Shenanigans that included petty thefts and youthful buffoonery caused tongues to wag in our neighborhood. Gasoline stealing, which by our opinion was done by outsiders, produced vows to lock their barrels.
Farmers who grew sweet corn for the canning company complained about people helping themselves when the crop was ready, but no one — other than a woman thief whose car would not start as she attempted to leave — was directly confronted.
Mother, who picked field corn and said that while it was not sweet was still better than nothing, said that swiping a few ears among countless thousands was still stealing. She also reminisced about earlier times when rascals tipped over outhouses. There also was the chicken stealer, who angered people after he hit several coops in the neighborhood.
The thefts continued for an entire summer until someone armed with a shotgun caught a man leaving a coop with a gunny sack containing a few hens.

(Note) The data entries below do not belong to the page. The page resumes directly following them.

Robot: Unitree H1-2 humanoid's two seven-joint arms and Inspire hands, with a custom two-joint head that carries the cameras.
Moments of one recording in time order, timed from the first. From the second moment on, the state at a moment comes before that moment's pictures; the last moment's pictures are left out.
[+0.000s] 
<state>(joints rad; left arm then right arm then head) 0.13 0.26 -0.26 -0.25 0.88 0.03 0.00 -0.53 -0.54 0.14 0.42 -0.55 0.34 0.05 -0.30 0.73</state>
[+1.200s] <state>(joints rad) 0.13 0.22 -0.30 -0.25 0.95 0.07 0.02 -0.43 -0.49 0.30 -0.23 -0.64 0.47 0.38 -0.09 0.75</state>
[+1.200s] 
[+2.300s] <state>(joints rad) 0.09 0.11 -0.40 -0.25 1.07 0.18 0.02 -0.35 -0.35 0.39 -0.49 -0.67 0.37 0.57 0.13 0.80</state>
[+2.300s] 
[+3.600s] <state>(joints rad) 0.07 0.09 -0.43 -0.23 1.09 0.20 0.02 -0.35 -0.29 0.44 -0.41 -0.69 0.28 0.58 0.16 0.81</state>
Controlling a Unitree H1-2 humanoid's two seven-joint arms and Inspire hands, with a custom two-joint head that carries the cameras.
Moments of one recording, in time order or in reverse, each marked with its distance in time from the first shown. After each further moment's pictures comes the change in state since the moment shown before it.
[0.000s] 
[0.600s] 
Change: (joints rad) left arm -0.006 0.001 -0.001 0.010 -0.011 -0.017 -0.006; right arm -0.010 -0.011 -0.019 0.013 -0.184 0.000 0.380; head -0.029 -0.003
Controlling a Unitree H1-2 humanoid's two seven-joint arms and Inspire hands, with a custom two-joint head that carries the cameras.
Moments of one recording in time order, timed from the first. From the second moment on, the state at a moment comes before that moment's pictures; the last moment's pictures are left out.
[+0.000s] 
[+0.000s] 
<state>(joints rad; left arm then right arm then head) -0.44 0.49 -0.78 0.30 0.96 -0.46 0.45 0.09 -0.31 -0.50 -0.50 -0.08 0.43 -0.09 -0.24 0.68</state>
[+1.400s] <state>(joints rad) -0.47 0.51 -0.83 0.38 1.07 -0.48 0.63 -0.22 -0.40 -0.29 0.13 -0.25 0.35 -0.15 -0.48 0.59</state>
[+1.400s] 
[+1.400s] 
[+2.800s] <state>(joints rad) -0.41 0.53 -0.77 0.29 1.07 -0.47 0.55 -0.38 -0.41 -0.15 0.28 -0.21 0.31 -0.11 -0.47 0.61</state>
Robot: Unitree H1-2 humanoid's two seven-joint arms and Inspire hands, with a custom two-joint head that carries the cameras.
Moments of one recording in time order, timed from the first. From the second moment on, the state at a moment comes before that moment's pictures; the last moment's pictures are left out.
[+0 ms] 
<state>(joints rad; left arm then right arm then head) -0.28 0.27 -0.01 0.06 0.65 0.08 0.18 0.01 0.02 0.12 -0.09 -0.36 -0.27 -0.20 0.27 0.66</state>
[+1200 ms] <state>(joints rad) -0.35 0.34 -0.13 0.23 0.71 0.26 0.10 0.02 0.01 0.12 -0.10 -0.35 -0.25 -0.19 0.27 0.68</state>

It transpired that the thief had mental problems and the stolen birds were part of a weird ritual.
Our weekly newspaper reported on dog snatchers working the area. The canines were taken and then sold to institutions for research. A healthy farm dog could fetch $25.
The neighborhood was shocked when a farmer reported that his pickup engine had been ruined when someone had spiked the gasoline tank with sugar. He was certain who did it, but there was no proof. He and a neighbor had been in a long dispute and the vandalism involved getting even.
We sometimes made up our own crime stories. One involved homeless railroad riders who took shelter in a nearby abandoned farmstead. It was supposed they were on the lookout for kids our age. It was easy to believe that our stories contained a kernel of truth on nights when the sky held a trillion stars and the wind rattled through the trees.
Grim reality sometimes intruded on our make believe. Such was the case when we heard that a neighboring dairy farmer had put a half-dozen kittens in a sack, weighted it with a rock and drowned the kittens in a stock tank. His son explained that his dad was not cruel, because their barn had been overrun with unwanted cats. We disagreed, because his father was the kind who veered while driving to hit squirrels, cottontails and even raccoons.
Mother, who was unfailingly kind to animals both big and small, said we ought not judge. Our own cat population, which thrived on cow milk, strainer filters, mice and haymow pigeons, expanded and shrank due to natural forces. Our cat herd (the correct word for a group of felines is a clowder and several kittens are called a kindle) periodically was stricken with distemper.
Wild tomcats that appeared to be three times larger than regular toms sometimes visited to kill kittens so they could have the full attention of females. An orange tomcat had finished killing a calico’s litter before he was chased with the aid of a pitchfork to the empty silo where he met his end with a rifle.
I could not then nor now hit the broad side of a barn, which was a handicap when we hunted pigeons in the haymow with a BB gun. We hunted them — despite their reputation as rats with wings — for their meat. Mother put the dressed pigeons in a pressure cooker with a heap of dressing. Pigeons’ dark meat was moist and delicious.
Some farmers welcomed pigeon shooters to hunt while others — fearful that their barn’s roof would be filled with holes — refused them.
The transgressions that occurred gave us something to talk about. Stories that contained a nugget of truth became exaggerated far beyond their importance. We were, more or less, an unofficial and colorful news source for our neighborhood.
Mychal Wilmes is the retired managing editor of Agri News. He lives in West Concord, Minn., with his wife, Kathy.